Scripture text: Mark 1:1-11
I do this mental exercise with some regularity, asking you to imagine for a moment what it would be like to go back to the times of the Bible, to the Old Testament and New. To use our minds to envision what things were like for Moses or Jesus or whoever. One of the reasons why I do this is to really drive home the fact that our Scriptures, as precious as they are, were not really written with us in mind. They were written instead for an audience now thousands of years dead. An audience with a different understanding of the world, a different experience, a different culture and language, and by playing this little mental game, I try to put us in their shoes. What was it like for them to experience these things and how was it different than how we experience it?
Time and again, we find that we do not know these people or that world nearly as well as we think we do. Even those of us who have studied it extensively, those of us with a passion for or interest in history, can be surprised by the ancient world and its people. For instance, if I told you this morning to imagine yourself in a Greek temple, like the Parthenon in Athens, what images would come to your mind? A beautiful tall building, wondrous statues dedicated to pagan gods, everything in white: the stone, the clothing, the walls, the pillars, everything that shining polished look of marble.
And what if I told you that’s absolutely wrong?
Turns out, historians and archaeologists have since discovered that the Greeks didn’t really go for that white marble look that we so often attribute to them. They would paint their statues in vivid color: reds, blues, yellows, flesh tones, and so forth. The Parthenon would look less like a shrine dedicated to the color white and far more like the Big Top of a circus.
So what does all this have to do with the baptism of Jesus?
The Gospels are, in a sense, their own form of art, more that of sound and the written word than that of the visual. Often times they rely on the experience of the hearer or the reader to fill in the blanks. And often times, those “blanks” are that vivid colorful world that we barely understand. Symbol is hugely important in the Gospels. These authors are trying to convince their readers of the importance of Jesus and his mission and they don’t just do that with the words. They don’t just do that with what they say. They also do it by what they don’t say, by what is implied, by what is in those blanks.
Mark, possibly of all the Gospel authors, is the true master of this. That may be why his Gospel text is the shortest of the four. He wants us to add in the pieces he leaves out. And that’s harder for us to do now in the 21st century than it was in the 1st when his text was first written, because we do not fully understand that world. We don’t even picture it right.
On Christmas Eve, I introduced the idea of the Gospels bookending themselves symbolically. Luke’s Gospel, for instance, does this with the manger. The rough misshapen wood of the feeding trough into which the infant Jesus is laid prefigures the rough misshapen wood upon which he will die at Golgotha. Mark does this too, but it’s not as easy to see.

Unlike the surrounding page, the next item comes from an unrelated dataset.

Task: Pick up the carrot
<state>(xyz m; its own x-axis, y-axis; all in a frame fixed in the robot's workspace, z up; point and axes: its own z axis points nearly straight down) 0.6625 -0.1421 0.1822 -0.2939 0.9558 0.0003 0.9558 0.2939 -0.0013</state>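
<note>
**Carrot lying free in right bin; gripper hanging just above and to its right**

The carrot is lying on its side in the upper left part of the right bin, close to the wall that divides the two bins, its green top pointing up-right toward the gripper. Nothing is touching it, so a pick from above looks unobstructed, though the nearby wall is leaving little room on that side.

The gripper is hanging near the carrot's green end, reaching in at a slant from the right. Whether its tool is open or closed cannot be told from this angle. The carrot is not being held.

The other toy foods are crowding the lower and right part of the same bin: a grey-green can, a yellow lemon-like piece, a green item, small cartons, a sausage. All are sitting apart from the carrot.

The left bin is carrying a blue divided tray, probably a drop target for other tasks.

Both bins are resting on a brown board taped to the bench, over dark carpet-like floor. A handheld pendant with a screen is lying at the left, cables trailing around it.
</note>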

Mark, for one thing, begins his narrative of Jesus’ life with the baptismal story, not Christmas. We have all the familiar elements: John the Baptist, the River Jordan, Jesus coming to John for baptism, the sky tears open, God speaking, all that. One of these pieces is a “book end.” One of these pieces symbolically prefigures where Jesus’ life will take him. One of these pieces points to the cross. But which one?

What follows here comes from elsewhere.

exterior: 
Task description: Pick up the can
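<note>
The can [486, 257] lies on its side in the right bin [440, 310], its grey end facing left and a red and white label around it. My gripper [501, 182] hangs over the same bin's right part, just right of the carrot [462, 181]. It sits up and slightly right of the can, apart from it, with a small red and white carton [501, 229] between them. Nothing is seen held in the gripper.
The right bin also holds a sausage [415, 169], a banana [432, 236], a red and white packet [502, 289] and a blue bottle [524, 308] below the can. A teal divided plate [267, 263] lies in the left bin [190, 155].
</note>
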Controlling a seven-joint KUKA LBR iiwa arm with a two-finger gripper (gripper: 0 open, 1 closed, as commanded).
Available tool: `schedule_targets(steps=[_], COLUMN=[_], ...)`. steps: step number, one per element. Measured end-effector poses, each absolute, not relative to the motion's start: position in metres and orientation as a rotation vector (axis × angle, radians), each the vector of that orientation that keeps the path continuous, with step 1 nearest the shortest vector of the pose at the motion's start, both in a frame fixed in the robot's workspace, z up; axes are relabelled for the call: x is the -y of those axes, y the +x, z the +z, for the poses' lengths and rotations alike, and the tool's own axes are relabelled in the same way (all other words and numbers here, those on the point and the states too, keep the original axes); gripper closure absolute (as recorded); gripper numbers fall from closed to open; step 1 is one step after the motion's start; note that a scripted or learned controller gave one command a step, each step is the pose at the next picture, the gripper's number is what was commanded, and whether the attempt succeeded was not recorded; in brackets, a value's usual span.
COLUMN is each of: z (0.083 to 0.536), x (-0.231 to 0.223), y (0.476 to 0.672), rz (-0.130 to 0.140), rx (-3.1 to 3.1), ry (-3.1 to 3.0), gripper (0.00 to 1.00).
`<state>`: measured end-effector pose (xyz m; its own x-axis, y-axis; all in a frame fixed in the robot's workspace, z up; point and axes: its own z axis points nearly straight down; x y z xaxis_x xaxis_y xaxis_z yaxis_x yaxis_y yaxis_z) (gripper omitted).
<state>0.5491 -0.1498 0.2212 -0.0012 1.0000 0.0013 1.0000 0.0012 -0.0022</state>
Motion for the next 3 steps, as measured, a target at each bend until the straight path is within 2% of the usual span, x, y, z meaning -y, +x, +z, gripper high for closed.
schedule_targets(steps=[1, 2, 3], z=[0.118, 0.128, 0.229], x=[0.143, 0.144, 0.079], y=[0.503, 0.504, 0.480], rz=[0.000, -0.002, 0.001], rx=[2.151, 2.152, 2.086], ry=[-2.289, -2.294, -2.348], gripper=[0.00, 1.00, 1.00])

And here’s where that knowledge of what the ancient world was truly like comes in. Jerusalem, like Greece or China, was a colorful place. The great temple was a massive structure, and it was not a building of dull brown stone. It is said to have been gilded in gold and precious metal, that it shone out in the sun. And upon its entrance was a great tapestry, this gigantic piece of cloth upon which was woven a magnificent image of the night sky. Again, symbolism being important. Those entering the temple would pass through this tapestry to go inside, going from (in a sense) Earth to the heavens.
It was colorful. Vivid. Alive. And that would have been the picture of Jerusalem in the minds of everyone who first read Mark’s gospel. So when they hear the heavens tear open and God declare himself come to Earth in Jesus at his baptism, those readers would immediately think of another heaven, the one they would see at the entrance to the temple.
The same heaven that would tear asunder as Jesus breathed his last.
This is no coincidence. Mark is telling us through symbol and inference precisely what Jesus has come to do. To break down the barrier between us and God, to tear asunder the boundary that separates us from him. No longer would sin separate us from God. He would come to us. He would be with us. He would save us. He would give heaven to us. All this can be seen in the blanks of the Baptismal story. It’s all here.
Jesus has come to save us.
People often wonder why does Jesus come to be baptized. After all, John is preaching for repentance and Jesus has nothing to repent over. But baptism always serves a double purpose. Not merely the reversal or change of what has come before, but a dedication to what will come after. In the Jordan, Jesus dedicates himself to his mission. He has come to save the world. He has come to tear apart all that separates us from God. And we see that purpose play out, not merely in the work of his life, but even in this very moment, as God tears opens the heavens to declare Jesus his beloved son. The heavens are open, my friends. They are ours, because of Jesus. Amen.